Добавить в цитаты Настройки чтения

Страница 50 из 90



С тех пор не раз она находила у себя на столе большие и крошечные весенние букеты цветов, хотя никогда не встречала Сыпкина, который избегал ее. Впрочем, жесты эти вовсе ее не трогали, ей неприятны были его цветы, не вызывавшие в ней ничего, кроме злой насмешки. «Опять этот шизоид! — говорила она девочкам. — Если кто-нибудь из вас увидит его случайно, скажите ему, что я запрещаю это делать и вообще... пусть вернет книги». Иногда она даже выбрасывала цветы с той редкой жестокостью, на которую способна, наверное, только женщина, презирающая назойливого и неприятного ей поклонника. Но цветы опять появлялись и увядали в глиняной вазе или в стакане, ни о чем, впрочем, не напоминая Дине Демьяновне: просто она жалела срезанные, но все-таки живые еще цветы.

И впервые вспомнила она о Сыпкине только в это утро, когда ехала домой после ужасной и бессонной ночи, одичавшая, ненавидящая всех и вся, одинокая и затаившаяся среди живых людей в своей безмерной и непостижимой тоске. Но, вспомнив, тут же забыла.

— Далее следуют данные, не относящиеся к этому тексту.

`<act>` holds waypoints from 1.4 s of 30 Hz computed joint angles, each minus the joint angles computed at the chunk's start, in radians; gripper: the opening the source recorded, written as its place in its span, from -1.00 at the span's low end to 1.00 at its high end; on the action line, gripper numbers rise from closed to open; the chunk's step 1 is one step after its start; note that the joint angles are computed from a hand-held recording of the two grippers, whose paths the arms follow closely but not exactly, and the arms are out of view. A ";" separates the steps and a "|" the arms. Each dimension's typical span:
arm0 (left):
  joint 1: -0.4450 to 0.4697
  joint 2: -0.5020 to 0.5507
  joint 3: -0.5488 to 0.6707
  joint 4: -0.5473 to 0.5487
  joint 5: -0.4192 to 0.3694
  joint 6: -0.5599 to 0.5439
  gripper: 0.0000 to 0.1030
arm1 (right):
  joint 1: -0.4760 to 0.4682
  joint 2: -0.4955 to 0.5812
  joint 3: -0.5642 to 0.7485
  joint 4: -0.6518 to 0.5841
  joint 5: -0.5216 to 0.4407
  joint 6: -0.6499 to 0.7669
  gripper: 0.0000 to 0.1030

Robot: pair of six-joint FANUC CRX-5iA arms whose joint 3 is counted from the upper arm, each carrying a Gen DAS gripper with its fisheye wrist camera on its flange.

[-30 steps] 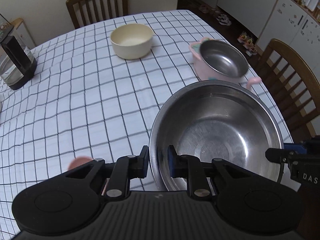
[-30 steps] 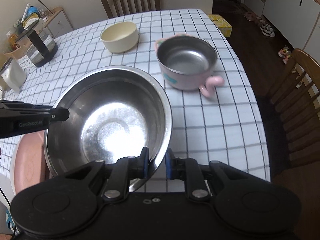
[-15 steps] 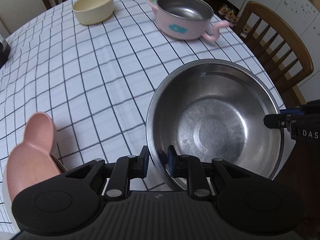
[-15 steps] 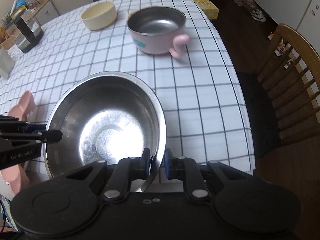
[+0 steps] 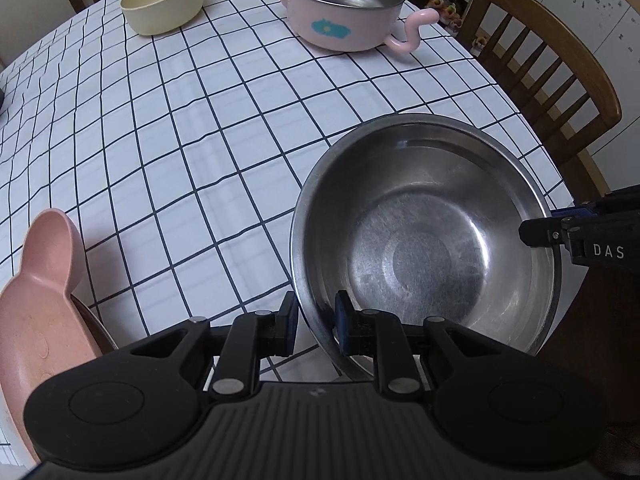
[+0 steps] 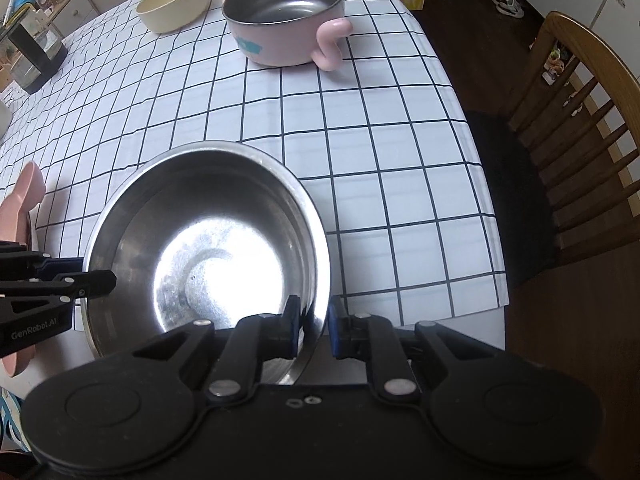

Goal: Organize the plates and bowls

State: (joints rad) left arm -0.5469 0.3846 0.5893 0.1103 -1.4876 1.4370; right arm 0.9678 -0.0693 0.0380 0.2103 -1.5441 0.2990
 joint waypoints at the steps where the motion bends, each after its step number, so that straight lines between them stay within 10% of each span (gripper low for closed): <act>1: 0.001 0.002 0.002 0.003 -0.001 -0.003 -0.64 | -0.001 -0.001 -0.001 -0.002 0.002 -0.002 -0.70; 31: 0.064 -0.027 0.045 0.105 0.118 -0.069 -0.62 | -0.012 0.019 0.106 0.118 0.032 0.081 -0.17; 42: 0.064 0.070 0.246 0.121 0.159 -0.007 -0.26 | -0.075 0.062 0.178 0.208 0.104 0.149 -0.01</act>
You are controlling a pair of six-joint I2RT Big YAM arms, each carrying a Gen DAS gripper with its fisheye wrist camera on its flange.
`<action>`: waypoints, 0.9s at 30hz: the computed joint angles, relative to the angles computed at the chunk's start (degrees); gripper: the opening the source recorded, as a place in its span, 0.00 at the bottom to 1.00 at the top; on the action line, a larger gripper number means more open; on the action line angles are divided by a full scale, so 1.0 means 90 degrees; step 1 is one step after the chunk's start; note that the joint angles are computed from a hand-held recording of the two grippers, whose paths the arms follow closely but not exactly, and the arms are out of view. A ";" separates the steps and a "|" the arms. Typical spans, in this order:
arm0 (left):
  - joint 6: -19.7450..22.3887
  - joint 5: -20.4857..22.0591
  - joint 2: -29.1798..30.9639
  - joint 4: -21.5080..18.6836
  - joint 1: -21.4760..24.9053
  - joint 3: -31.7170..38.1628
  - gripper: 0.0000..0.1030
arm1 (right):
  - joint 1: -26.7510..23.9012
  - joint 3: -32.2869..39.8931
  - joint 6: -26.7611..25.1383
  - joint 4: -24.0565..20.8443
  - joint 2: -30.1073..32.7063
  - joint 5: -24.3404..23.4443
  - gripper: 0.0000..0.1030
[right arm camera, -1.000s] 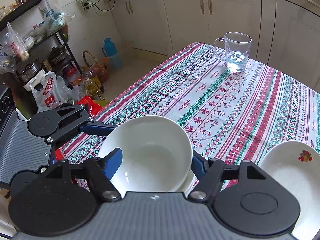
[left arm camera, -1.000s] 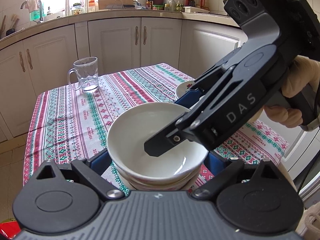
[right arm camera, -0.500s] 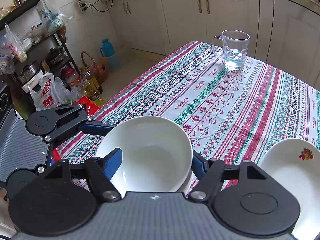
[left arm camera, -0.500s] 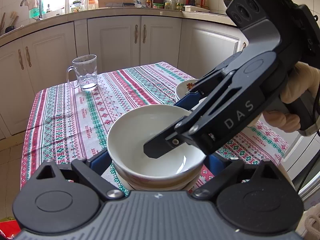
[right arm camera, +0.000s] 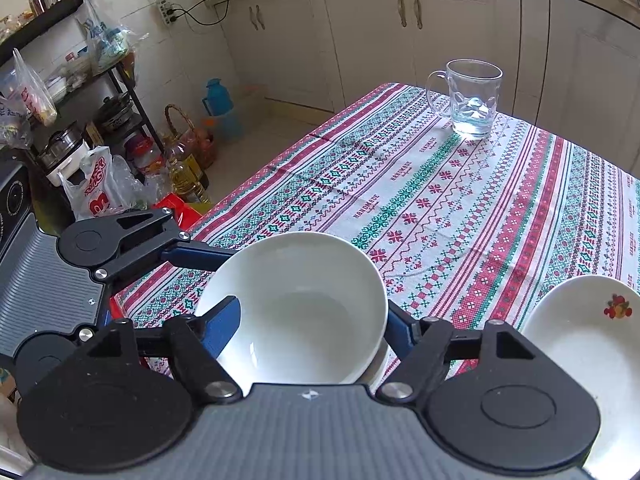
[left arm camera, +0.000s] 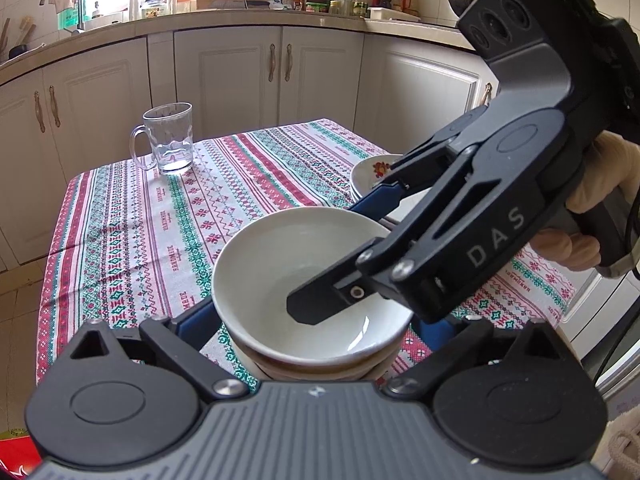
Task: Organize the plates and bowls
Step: 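Grip the rims of both nested bowls with the right gripper and lift, then carry the nested bowls with the right gripper and lower onto the plate stack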
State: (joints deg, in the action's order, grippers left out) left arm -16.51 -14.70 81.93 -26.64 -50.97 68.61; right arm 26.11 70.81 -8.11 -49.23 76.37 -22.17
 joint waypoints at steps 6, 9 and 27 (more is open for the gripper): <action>0.0000 0.0109 -0.0068 -0.0069 0.0015 -0.0050 0.98 | 0.0079 -0.0094 -0.0054 0.0104 -0.0068 0.0000 0.96; 0.0082 0.0095 -0.0181 -0.0031 -0.0008 -0.0137 0.98 | 0.0129 -0.0274 -0.0058 0.0344 -0.0250 0.0223 1.00; 0.1204 0.0884 -0.0501 -0.0250 0.0391 -0.0668 0.98 | 0.0422 -0.1415 -0.1238 0.0650 -0.1359 0.1310 1.00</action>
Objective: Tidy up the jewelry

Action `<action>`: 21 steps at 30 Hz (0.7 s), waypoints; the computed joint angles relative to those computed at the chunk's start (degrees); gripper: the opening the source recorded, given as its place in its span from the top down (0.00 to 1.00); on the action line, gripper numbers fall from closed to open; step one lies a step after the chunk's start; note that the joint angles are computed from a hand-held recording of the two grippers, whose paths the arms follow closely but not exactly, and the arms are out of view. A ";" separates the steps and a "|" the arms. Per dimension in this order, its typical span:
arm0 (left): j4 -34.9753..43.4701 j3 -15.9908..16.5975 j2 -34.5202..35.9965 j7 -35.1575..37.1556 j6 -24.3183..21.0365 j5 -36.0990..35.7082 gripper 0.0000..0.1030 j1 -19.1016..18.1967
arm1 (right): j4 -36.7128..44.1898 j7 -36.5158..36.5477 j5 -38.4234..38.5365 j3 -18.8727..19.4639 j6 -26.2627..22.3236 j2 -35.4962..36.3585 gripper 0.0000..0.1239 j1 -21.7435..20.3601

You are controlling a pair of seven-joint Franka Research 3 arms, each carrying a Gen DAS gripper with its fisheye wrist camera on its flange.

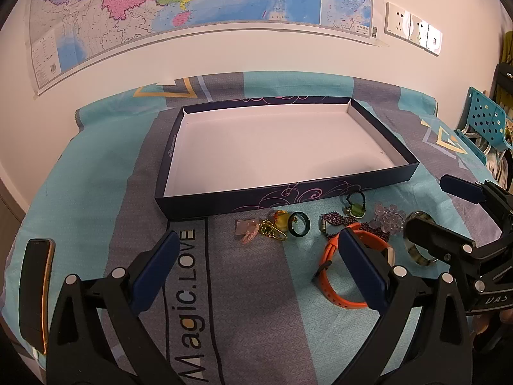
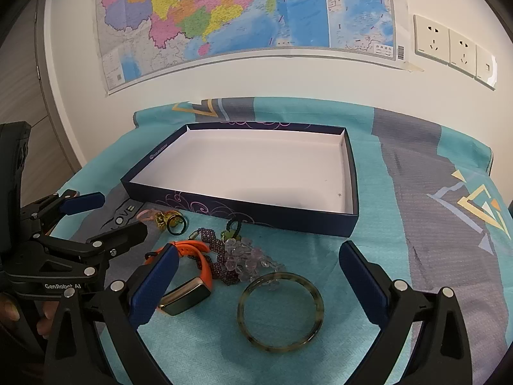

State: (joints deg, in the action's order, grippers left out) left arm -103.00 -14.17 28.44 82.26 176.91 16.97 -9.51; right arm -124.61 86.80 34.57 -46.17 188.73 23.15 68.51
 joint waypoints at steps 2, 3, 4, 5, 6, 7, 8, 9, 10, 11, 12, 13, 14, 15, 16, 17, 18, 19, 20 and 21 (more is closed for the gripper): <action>-0.04 -0.25 -0.04 0.15 -0.08 -0.06 0.06 0.21 | -0.15 -0.07 0.01 0.02 0.10 -0.15 0.22 0.01; -0.04 -0.25 -0.04 0.16 -0.08 -0.07 0.06 0.20 | -0.24 -0.14 0.05 0.32 0.19 -0.39 0.22 -0.24; -0.06 -0.35 -0.07 0.23 -0.12 -0.11 0.06 0.30 | -0.08 -0.19 0.16 0.37 0.00 -0.29 0.22 -0.31; -0.05 -0.16 -0.06 0.11 -0.08 -0.08 0.06 0.14 | -0.09 -0.10 0.20 0.27 0.02 -0.18 0.22 -0.22; -0.11 -0.24 -0.10 0.15 -0.06 -0.10 0.06 0.21 | -0.12 -0.10 0.19 0.18 0.02 -0.21 0.22 -0.16; -0.03 -0.13 -0.05 0.11 -0.09 -0.06 0.06 0.10 | -0.21 -0.10 0.19 0.25 0.07 -0.35 0.22 -0.19; -0.03 -0.13 -0.05 0.10 -0.09 -0.06 0.06 0.10 | -0.28 -0.15 0.19 0.37 0.13 -0.47 0.22 -0.30; -0.03 -0.13 -0.05 0.10 -0.09 -0.05 0.06 0.10 | -0.23 -0.26 0.18 0.43 0.09 -0.42 0.22 -0.45; -0.02 -0.16 -0.05 0.13 -0.16 -0.06 0.06 0.12 | -0.23 -0.25 0.24 0.30 0.12 -0.29 0.22 -0.32; -0.05 -0.24 -0.09 0.16 -0.21 -0.09 0.06 0.18 | -0.24 -0.30 0.25 0.52 0.23 -0.32 0.22 -0.49; -0.05 -0.23 -0.09 0.17 -0.21 -0.10 0.06 0.17 | -0.20 -0.37 0.34 0.52 0.14 -0.31 0.22 -0.49; -0.10 -0.29 -0.14 0.21 -0.24 -0.12 0.06 0.22 | -0.22 -0.39 0.41 0.30 0.06 -0.27 0.22 -0.26; -0.10 -0.28 -0.14 0.22 -0.24 -0.13 0.06 0.21 | -0.28 -0.41 0.38 0.25 0.07 -0.33 0.22 -0.21; -0.06 -0.21 -0.10 0.20 -0.20 -0.12 0.06 0.16 | -0.37 -0.45 0.36 0.31 0.12 -0.44 0.22 -0.21; -0.06 -0.21 -0.10 0.20 -0.20 -0.12 0.06 0.16 | -0.34 -0.48 0.33 0.75 0.23 -0.54 0.22 -0.65; -0.05 0.06 0.17 0.06 0.06 -0.01 0.06 -0.11 | -0.32 -0.47 0.46 0.79 0.17 -0.55 0.22 -0.66; 0.15 0.73 0.87 -0.34 0.60 0.26 0.06 -0.75 | -0.31 -0.56 0.39 1.12 0.17 -0.66 0.22 -1.07; 0.15 0.71 0.87 -0.42 0.61 0.35 0.06 -0.73 | -0.32 -0.51 0.46 1.05 0.20 -0.60 0.22 -0.99; -0.31 1.35 0.90 -0.97 1.16 0.64 0.06 -1.39 | -0.37 -0.57 0.44 1.33 0.33 -0.70 0.22 -1.24; -0.51 1.59 1.02 -1.25 1.47 0.87 0.06 -1.63 | -0.40 -0.70 0.46 1.57 0.36 -0.80 0.22 -1.46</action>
State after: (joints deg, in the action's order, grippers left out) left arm -103.51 -12.57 29.46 81.02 178.38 17.85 -11.13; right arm -125.01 86.10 35.03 -44.60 189.10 22.35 67.05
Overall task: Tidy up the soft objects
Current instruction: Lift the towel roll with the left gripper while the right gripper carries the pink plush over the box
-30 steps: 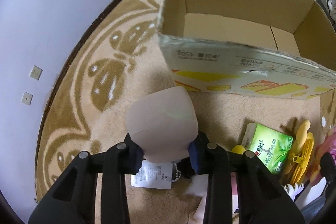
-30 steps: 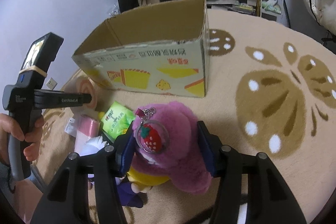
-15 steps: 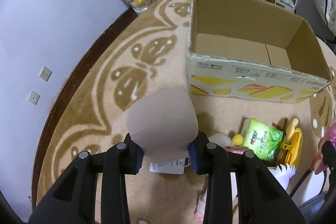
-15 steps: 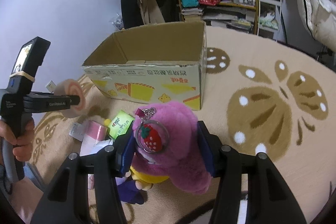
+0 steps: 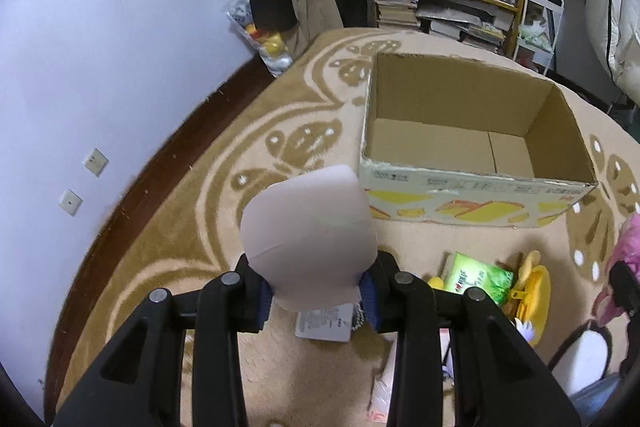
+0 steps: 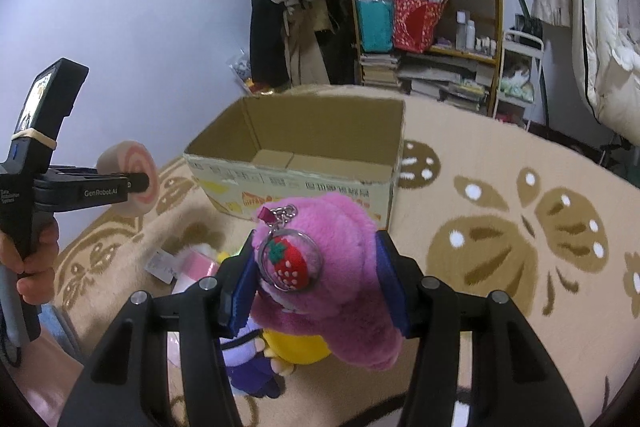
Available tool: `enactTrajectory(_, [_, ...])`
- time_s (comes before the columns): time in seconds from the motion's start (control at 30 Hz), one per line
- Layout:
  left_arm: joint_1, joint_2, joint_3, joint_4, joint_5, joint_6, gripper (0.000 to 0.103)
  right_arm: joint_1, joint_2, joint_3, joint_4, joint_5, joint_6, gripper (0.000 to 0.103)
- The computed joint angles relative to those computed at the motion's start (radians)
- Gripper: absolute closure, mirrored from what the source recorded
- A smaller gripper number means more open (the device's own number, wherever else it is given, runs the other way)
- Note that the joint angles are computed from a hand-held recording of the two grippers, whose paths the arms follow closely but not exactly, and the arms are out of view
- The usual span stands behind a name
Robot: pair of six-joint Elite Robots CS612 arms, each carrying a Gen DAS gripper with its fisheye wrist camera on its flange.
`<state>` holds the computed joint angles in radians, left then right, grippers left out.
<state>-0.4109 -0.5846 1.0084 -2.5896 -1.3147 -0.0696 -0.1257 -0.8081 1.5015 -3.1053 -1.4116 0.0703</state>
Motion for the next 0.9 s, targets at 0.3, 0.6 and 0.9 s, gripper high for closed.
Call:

Очень может быть, что в жизни Сыпкина это был бы самый прекрасный и самый счастливый, звездный его миг, о котором он, увы, так и не узнал никогда, ежечасно вызывая этот миг признания в своих бредовых и робких мечтах о возлюбленной, по-рыцарски посвятив ей всю свою странную и мало кому понятную жизнь.

21

Утром, в девятом часу, когда приехала дочь, Демьян Николаевич и Татьяна Родионовна мгновенно проснулись, точно были чутко настроены на звуки ее шагов, ее дыхания, ее возбужденного и пугливого состояния, которое они сразу же почувствовали, как летучие мыши, телом своим и душою. Но постарались сделать вид, что ничего особенного не произошло и их нисколько не удивило внезапное решение дочери уехать в холодный дом с чужим человеком.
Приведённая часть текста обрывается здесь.